Copy out the whole listing exactly as written, leaving the pictures behind.

[[ PROVIDED MATERIAL, beginning ]]

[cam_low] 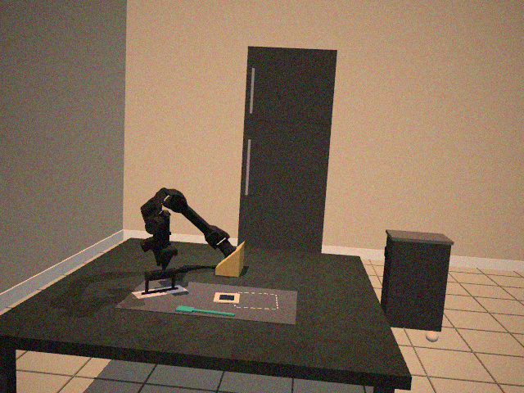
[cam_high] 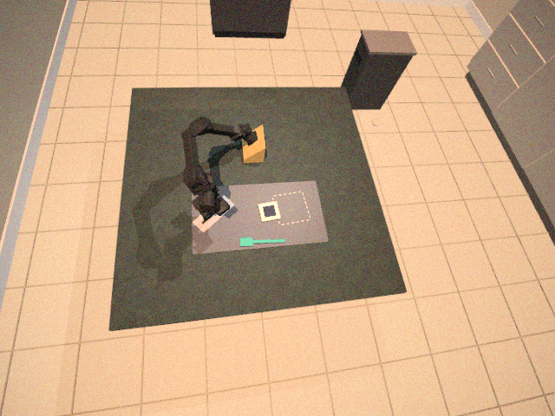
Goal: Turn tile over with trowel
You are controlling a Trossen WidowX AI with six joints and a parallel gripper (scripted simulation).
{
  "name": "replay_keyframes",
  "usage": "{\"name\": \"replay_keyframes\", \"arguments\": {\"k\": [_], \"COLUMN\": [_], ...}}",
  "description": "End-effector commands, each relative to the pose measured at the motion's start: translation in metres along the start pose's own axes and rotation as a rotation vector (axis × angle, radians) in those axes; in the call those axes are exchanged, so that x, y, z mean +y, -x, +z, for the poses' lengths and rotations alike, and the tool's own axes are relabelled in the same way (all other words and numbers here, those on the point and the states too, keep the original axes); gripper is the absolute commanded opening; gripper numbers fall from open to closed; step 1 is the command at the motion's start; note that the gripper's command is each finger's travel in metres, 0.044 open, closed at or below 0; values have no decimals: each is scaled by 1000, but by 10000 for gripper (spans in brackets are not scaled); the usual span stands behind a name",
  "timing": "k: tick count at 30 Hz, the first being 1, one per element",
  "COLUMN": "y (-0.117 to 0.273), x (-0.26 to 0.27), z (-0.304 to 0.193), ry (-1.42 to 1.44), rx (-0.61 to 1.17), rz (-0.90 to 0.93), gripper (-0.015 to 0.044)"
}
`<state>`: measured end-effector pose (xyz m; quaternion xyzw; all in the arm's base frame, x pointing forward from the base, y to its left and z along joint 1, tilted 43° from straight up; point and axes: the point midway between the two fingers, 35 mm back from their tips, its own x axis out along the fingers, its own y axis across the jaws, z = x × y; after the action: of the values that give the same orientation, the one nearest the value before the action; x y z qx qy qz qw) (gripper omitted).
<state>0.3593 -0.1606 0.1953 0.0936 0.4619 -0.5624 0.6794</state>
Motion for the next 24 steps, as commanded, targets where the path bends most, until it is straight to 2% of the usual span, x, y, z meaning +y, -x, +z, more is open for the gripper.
{"name": "replay_keyframes", "arguments": {"k": [1, 6, 24], "y": [11, 11, 11], "x": [-2, -2, -1], "z": [2, 2, 2], "ry": [-14, 37, 660], "rx": [-9, -9, -8], "rz": [1, 1, -2], "gripper": [270, 270, 270]}}
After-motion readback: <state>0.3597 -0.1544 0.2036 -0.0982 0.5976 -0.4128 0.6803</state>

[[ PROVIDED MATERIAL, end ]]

EXPECTED ANSWER:
[cam_low] 
[cam_high] 
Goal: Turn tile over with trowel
You are controlling a Trossen WidowX AI with six joints and a parallel gripper (scripted simulation).
{
  "name": "replay_keyframes",
  "usage": "{\"name\": \"replay_keyframes\", \"arguments\": {\"k\": [_], \"COLUMN\": [_], ...}}",
  "description": "End-effector commands, each relative to the pose measured at the motion's start: translation in metres along the start pose's own axes and rotation as a rotation vector (axis × angle, radians) in those axes; in the call those axes are exchanged, so that x, y, z mean +y, -x, +z, for the poses' lengths and rotations alike, and the tool's own axes are relabelled in the same way (all other words and numbers here, those on the point and the states too, keep the original axes); gripper is the absolute commanded opening; gripper numbers fall from open to closed; step 1 is the command at the motion's start; note that the gripper's command is each finger's travel in metres, 0.044 open, closed at or below 0; values have no decimals: each is scaled by 1000, but by 10000 for gripper (spans in brackets are not scaled); the usual span stands behind a name",
  "timing": "k: tick count at 30 Hz, the first being 1, one per element",
  "COLUMN": "y (-0.117 to 0.273), x (-0.26 to 0.27), z (-0.304 to 0.193), ry (-1.42 to 1.44), rx (-0.61 to 1.17), rz (-0.90 to 0.93), gripper (-0.015 to 0.044)"
}
`<state>`: measured end-effector pose (xyz m; quaternion xyzw; all in the arm's base frame, x pointing forward from the base, y to its left and z along joint 1, tilted 43° from straight up; point and axes: the point midway between the two fingers, 35 mm back from their tips, its own x axis out along the fingers, its own y axis across the jaws, z = x × y; after the action: of the values that give the same orientation, the one nearest the value before the action; x y z qx qy qz qw) (gripper omitted).
<state>0.3593 -0.1606 0.1953 0.0936 0.4619 -0.5624 0.6794</state>
Motion for the next 24 steps, as commanded, targets where the path bends most, until it is straight to 2% of the usual span, x, y, z meaning +y, -x, +z, more is open for the gripper.
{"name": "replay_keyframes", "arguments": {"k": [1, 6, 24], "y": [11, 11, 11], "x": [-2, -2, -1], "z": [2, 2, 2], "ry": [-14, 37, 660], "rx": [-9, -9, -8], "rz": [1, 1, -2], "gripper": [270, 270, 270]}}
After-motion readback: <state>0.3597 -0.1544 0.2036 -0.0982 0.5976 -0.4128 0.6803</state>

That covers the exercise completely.